--- Work order ---
Every entry must be transcribed exactly as written.

--- Records shown ---
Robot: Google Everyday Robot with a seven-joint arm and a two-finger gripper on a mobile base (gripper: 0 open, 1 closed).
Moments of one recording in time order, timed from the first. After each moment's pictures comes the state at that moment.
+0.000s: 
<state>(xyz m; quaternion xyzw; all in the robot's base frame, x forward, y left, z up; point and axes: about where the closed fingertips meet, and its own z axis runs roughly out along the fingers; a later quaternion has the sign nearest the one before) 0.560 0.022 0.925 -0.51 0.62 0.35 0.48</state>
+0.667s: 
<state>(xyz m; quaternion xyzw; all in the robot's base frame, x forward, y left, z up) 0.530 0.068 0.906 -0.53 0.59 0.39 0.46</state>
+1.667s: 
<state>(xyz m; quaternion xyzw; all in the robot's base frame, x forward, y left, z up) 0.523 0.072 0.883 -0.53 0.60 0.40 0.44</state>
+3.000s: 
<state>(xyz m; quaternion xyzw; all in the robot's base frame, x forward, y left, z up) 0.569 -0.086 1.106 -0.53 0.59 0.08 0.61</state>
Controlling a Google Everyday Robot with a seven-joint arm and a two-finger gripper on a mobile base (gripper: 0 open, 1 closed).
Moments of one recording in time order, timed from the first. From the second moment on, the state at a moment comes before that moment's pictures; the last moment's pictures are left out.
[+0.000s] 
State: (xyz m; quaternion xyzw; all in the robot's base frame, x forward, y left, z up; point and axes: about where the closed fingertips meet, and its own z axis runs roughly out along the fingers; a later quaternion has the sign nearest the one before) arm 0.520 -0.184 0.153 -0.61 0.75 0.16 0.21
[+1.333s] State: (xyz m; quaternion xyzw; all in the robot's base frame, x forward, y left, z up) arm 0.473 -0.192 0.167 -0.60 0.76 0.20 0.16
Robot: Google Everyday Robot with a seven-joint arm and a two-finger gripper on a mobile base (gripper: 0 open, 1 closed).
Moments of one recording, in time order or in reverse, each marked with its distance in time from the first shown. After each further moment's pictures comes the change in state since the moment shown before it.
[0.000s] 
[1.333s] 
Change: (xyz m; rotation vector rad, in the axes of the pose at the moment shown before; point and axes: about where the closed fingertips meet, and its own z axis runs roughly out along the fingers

--- Response to this exercise ---
Robot: Google Everyday Robot with a seven-joint arm and a two-finger gripper on a mobile base (gripper: 0 open, 1 closed).
Moments of one recording in time order, timed from the first. After each moment's pictures comes the state at that moment.
+0.000s: 
<state>(xyz m; quaternion xyzw; all in the robot's base frame, x forward, y left, z up; point and axes: about where the closed fingertips meet, and its own z axis runs roughly out along the fingers; a later quaternion has the sign nearest the one before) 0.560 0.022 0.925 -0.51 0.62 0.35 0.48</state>
+0.667s: 
<state>(xyz m; quaternion xyzw; all in the robot's base frame, x forward, y left, z up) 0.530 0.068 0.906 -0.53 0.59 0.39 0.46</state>
+1.667s: 
<state>(xyz m; quaternion xyzw; all in the robot's base frame, x forward, y left, z up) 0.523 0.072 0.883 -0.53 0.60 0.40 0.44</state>
+3.000s: 
<state>(xyz m; quaternion xyzw; all in the robot's base frame, x forward, y left, z up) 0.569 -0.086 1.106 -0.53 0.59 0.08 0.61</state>
Controlling a Google Everyday Robot with a seven-joint arm and a two-finger gripper on a mobile base (gripper: 0 open, 1 closed).
Moments of one recording in time order, timed from the first. From the second moment on, the state at a moment comes before that moment's pictures; the last moment's pictures are left out.
[+0.000s] 
State: (xyz m; quaternion xyzw; all in the robot's base frame, x forward, y left, z up; point and axes: about where the closed fingertips meet, and its own z axis runs roughly out along the fingers; a later quaternion has the sign nearest the one before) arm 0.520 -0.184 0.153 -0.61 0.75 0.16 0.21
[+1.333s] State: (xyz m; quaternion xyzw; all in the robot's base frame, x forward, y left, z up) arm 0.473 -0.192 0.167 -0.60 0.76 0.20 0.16
Robot: Google Everyday Robot with a seven-joint arm and a two-finger gripper on a mobile base (gripper: 0 open, 1 closed).
Moments of one recording, in time order or in reverse, each marked with its distance in time from the first shown. After each further moment's pictures comes the change in state since the moment shown before it.
[0.000s] 
[1.333s] 
Change: (xyz m; rotation vector rad, in the axes of the pose at the moment shown before; point and axes: about where the closed fingertips meet, and its own z axis runs roughly out along the fingers

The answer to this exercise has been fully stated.